Age changes all of us I suppose.  The Argentinian large red shrimp at Wally World are tails off and de-veined.  Less work – and a hell of a lot neater.  Gone too is the taste for the Lat 47 cocktail sauce.  But we get by with a blend of ketchup and horseradish (or Taco Bell extra hot) sauce and somehow survive being in the woods. 200 miles from real seafood.

Now Let’s Talk Bar Food

That’s the point I’m working up to.  America’s gotten messier – and we’ve lost a good deal of our “class” in all this averaging-down we’ve been doing.

Much of Elaine’s singlehood was lived in Phoenix where she recalls the nachos as being very good. Even today, they remain the second most popular bar food in the country.

A fair number of neighborhood bars back-when had very good hamburgers and the French fries?  None better.  Thick, hand cut (none of this squeeze pipe, flash-frozen crap) and  flash-fried to a medium-dark brown in super-heated oil. With any luck that would have been lard. Which may be illegal today.

Fries ran number three back in the day, with burgers coming in fourth.

Nowadays, Mozzarella sticks are holding down the fifth slot. Followed by pizza.  Back in the Seattle of the pre-socialist invasion, the burgers at the neighborhood bar down from the Ben Bow in West Seattle gave some real burger competition.

But the fuller menu at the Ben Bow was made delightful when the lights all dimmed and the sound of a storm at sea was piped in. Complete with lightning flashes. Bright enough you could find your popcorn with it. Three drinks in, you’d best remain seated.  The effects could be disorienting.
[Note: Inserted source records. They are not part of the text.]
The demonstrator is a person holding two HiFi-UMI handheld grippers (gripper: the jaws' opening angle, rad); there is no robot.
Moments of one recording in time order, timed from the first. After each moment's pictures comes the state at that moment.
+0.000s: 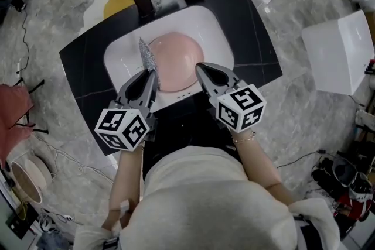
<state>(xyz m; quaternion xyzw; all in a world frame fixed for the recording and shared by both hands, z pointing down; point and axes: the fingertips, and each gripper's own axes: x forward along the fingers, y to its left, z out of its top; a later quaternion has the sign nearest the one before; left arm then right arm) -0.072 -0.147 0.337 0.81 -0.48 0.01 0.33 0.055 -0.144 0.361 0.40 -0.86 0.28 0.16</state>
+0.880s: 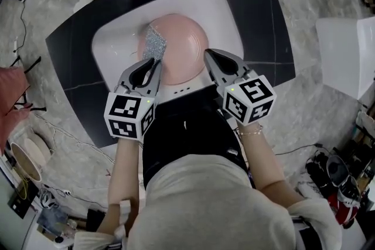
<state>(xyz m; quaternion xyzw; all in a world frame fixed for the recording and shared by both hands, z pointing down) -0.044 -0.163 0.422 0.81 -0.46 0.21 0.30 0.079 -0.174 0.425 0.38 -0.84 0.32 0.19</state>
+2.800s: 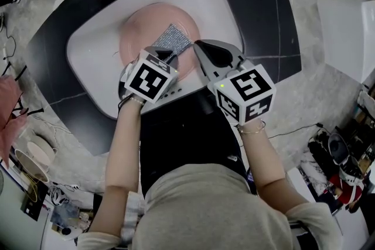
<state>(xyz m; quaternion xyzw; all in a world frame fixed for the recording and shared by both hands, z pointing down) 0.045 -0.155 0.558 0.81 -0.20 0.44 0.35 0.083 -0.187 0.465 0.36 -0.83 0.33 0.26</state>
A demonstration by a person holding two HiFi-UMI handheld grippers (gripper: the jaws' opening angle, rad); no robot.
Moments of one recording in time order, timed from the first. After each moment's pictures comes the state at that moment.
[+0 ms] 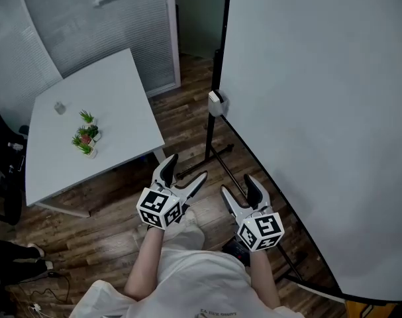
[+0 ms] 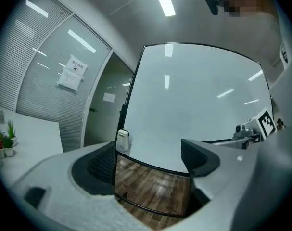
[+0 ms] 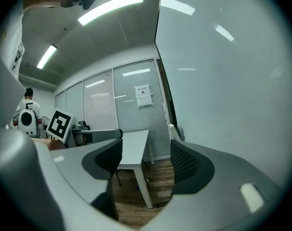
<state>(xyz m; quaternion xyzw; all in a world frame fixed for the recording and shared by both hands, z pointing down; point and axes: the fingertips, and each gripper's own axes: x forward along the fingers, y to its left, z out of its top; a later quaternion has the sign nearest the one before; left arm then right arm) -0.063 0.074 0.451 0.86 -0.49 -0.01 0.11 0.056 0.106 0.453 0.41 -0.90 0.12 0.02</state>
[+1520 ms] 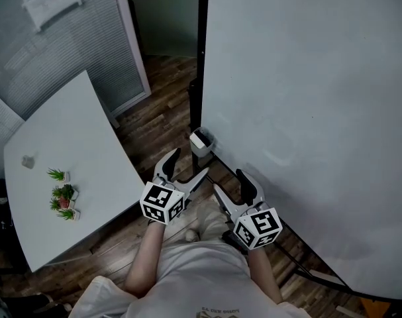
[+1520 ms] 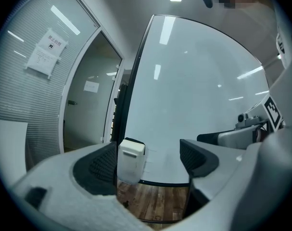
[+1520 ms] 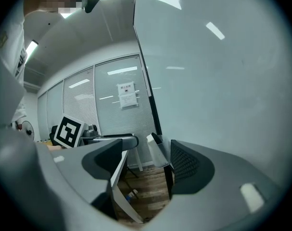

The Tides Tavern, over one of the Narrows bridges from Tacoma, had a dandy high meat, extra cheese pizza with occasional onions and whatever else was handy. Olives, dead fish (anchovies) and old cart parts, I swear. Not The Pizza Company, but a solid runner-up.

Elaine remembers the cocktail pepperoni of the era.  I was one of Art Oberto’s early beef jerky fans. Long before the “newists” came out with teriyaki jerky. Rainier Valley to Kent – who knew what would happen?

Not sure why the quintessential bar pickle is on my mind so much today. Maybe because a fresh box of Van Holten singles (huge dills) showed up via USPS Wednesday.

The pickled eggs, the jerky and the pepperoni don’t even make the cut anymore in research.  When I looked at what survived? Tater tots, chili, Jalapeño poppers, and Mac & cheese bites, which explains a great deal of where we’ve gone wrong.

A few years back, I forget the occasion, G2 was about to dig in to one of those “messy” foods on the menu.  He hauled out a pair of nitrile gloves and geared up accordingly. Which brings me to the point.

We can keep eating latter-day bar pickles, or we can buy a box of gloves and pretend wings aren’t a symptom. But they are. If lunch now requires PPE, civilization really has slipped a notch.

[Dr. O.I. Barpht tells Reality Hospital alums: “civilizations decay by normalization.” Please make a note of it.]